The Hour of Land is Now

In his last essay, writer Barry Lopez asked, “How can we embrace fearlessly the burning world?” If anyone knows, it may well be Terry Tempest Williams. Terry will be in Lawrence on Wednesday, April 13, though virtually via the Hall Center for Humanities, and again on the 14th for virtual coffee. She'll be talking about one of my favorite books, The Hour of Land.  I reviewed it here in 2016, and what follows is an edited mash-up of previous reviews of that book and her latest, Erosion.

How did I not know about the parade of earthen bears marching down the banks of the Mississippi River? The centuries-old earthworks can be found at Effigy Mounds National Monument in Iowa, one of the 423 units of the U.S. National Park Service, and I have writer Terry Tempest Williams and her book The Hour of Land to thank for introducing me to them.

The book takes us on a tour of twelve pieces of the National Park System, from the Gates of the Arctic to the Gulf of Mexico, from Acadia to Alcatraz. It isn’t what I expected – but I shouldn't be surprised. Look at the subtitles of some of her works: An Unnatural History of Family and Place. Passion and Patience in the Desert. Fifty-Four Variations on Voice. Essays of Undoing.

The subtitle of This Hour of Land is “A Personal Topography of America’s National Parks.” The parks, monuments, and recreation areas she visits are not so much described as used as campfires around which we sit while Williams tells their stories. This is where she does her best storytelling, getting personal while at the same time discussing often-hidden histories. Some parks exist because their original inhabitants were removed, she reminds us, as at Yosemite. Deep pockets with agendas have funded parkland acquisition, as at Grand Teton and Acadia. Park stories have changed for the better, too, as at Little Bighorn Battlefield National Monument, originally Custer Battlefield National Monument.

I particularly enjoyed Williams’ visit to Alcatraz National Recreation Area, where she and activist Tim DeChristopher viewed dissident artist Ai Weiwei’s installation, and her descriptions of wildfires in Glacier National Park that trapped her family even while the glaciers receded. To further inspire the reader, The Hour of Land is literally bookended by photos – Carleton Watkins’ 1870s image of El Capitan in Yosemite, and Ansley West Rivers’ 2011 “Lunar Trace” from the Grand Canyon – and each chapter is accompanied by a gorgeous black and white image by a different photographer. 

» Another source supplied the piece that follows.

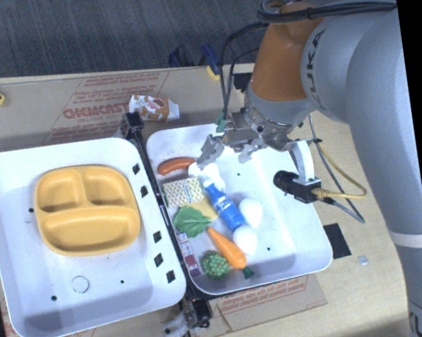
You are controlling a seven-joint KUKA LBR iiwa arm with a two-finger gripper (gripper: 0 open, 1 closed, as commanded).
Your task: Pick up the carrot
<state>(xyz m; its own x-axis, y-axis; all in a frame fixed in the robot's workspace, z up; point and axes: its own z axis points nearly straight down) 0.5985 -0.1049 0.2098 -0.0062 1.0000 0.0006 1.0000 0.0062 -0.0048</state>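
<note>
- Orange carrot lying near right bin's front edge, wedged between broccoli, egg and blue bottle.
- Gripper near back edge; opening impossible to tell.
- Risk: crowding neighbours deflecting grasp.

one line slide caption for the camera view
KUKA arm's pincer above the right bin of toy food; carrot lies near its front, yellow tray in left bin.

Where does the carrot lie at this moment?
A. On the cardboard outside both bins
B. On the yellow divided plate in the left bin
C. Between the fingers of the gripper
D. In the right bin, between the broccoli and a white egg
D. The carrot lies on the floor of the right bin, with the broccoli at its lower left and a white egg at its right.
</note>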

Williams traversed many miles in the course of this book, revealing the sheer diversity and beauty of our parks, and of her writing. Along the way she tips her hat to friends and influences, many of whom will be familiar to readers. Pulitzer Prize-winning author Wallace Stegner was one, who said:

“If we preserved as parks only those places that have no economic possibilities, we would have no parks. And in the decades to come, it will be not only the buffalo and the trumpeter swan who need sanctuaries. Our own species is going to need them too. It needs them now.”

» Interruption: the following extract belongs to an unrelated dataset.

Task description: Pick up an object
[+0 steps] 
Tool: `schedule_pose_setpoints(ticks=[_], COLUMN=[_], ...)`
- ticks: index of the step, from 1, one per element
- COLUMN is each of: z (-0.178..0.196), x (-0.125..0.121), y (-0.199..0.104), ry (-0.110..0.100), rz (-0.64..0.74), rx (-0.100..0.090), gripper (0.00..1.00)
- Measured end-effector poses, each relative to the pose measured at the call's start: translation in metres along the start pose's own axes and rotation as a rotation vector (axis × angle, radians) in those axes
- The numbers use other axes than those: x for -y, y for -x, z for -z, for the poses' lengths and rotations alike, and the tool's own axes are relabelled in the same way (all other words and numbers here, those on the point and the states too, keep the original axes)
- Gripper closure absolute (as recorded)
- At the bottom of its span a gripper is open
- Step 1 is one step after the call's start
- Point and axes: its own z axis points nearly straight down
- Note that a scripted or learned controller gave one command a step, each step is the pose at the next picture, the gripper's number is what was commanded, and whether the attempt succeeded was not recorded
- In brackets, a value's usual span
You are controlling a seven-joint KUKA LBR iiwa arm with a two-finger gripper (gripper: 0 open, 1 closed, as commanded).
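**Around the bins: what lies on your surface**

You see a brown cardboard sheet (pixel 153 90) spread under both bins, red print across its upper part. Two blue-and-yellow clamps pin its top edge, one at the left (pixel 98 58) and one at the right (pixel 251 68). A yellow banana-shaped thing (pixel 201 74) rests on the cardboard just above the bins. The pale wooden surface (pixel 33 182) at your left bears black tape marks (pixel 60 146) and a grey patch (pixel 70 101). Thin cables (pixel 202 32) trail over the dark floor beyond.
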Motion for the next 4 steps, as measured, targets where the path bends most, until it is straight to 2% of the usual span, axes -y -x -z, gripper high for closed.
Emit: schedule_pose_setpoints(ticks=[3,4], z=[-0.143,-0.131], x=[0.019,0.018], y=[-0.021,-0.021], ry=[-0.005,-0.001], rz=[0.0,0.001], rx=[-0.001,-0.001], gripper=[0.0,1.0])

Since finishing THOL, Terry published a great book of essays called Erosion. Despite the title, it's not a gloomy collection -- the opposites of erosion run throughout, sometimes subtly, building hope, empathy, and new perspectives as surely as erosion builds new landscapes. Birds migrate through as well, as is often the case in her writings, and pronghorn and tortoises and prairie dogs.

Though powerfully grounded in her home state of Utah, she continues to get around. She visits Nebraska's Platte River to experience the sandhill crane migration, as everyone must. She frolics with sea lions in the waters of the Galapagos, and watches polar bears in Alaska.

As I finished nearly every essay, I thought "That is such a great essay," and then the next one surpassed it. A couple, though, really stood out: her interview with Tim DeChristopher, and one called "My Beautiful Undoing: Erosion of Self," which kinda erodes your ability to breathe. I liked the surprise ending of "The Council of Pronghorn," too.

Riffing on Darwin while in the Galapagos, she asks, “What if the survival of the fittest is the survival of compassion?” That question is being sorely tested in this age of climate crisis, as she makes clear. In the latter parts of the book, in rather personal explorations of the erosion of fear and the erosion of belief, Terry Tempest Williams’ compassion again comes to the fore.

We who consider ourselves environmentalists too often get lost in hand-wringing and abstract thinking, and forget about simple compassion. Terry Tempest Williams remembers. She knows the joy of life and the pain of death. She also knows of the joy of death and the pain of life, and writes about each with love and amazing grace.

-Jake Vail is an Information Services Assistant at Lawrence Public Library.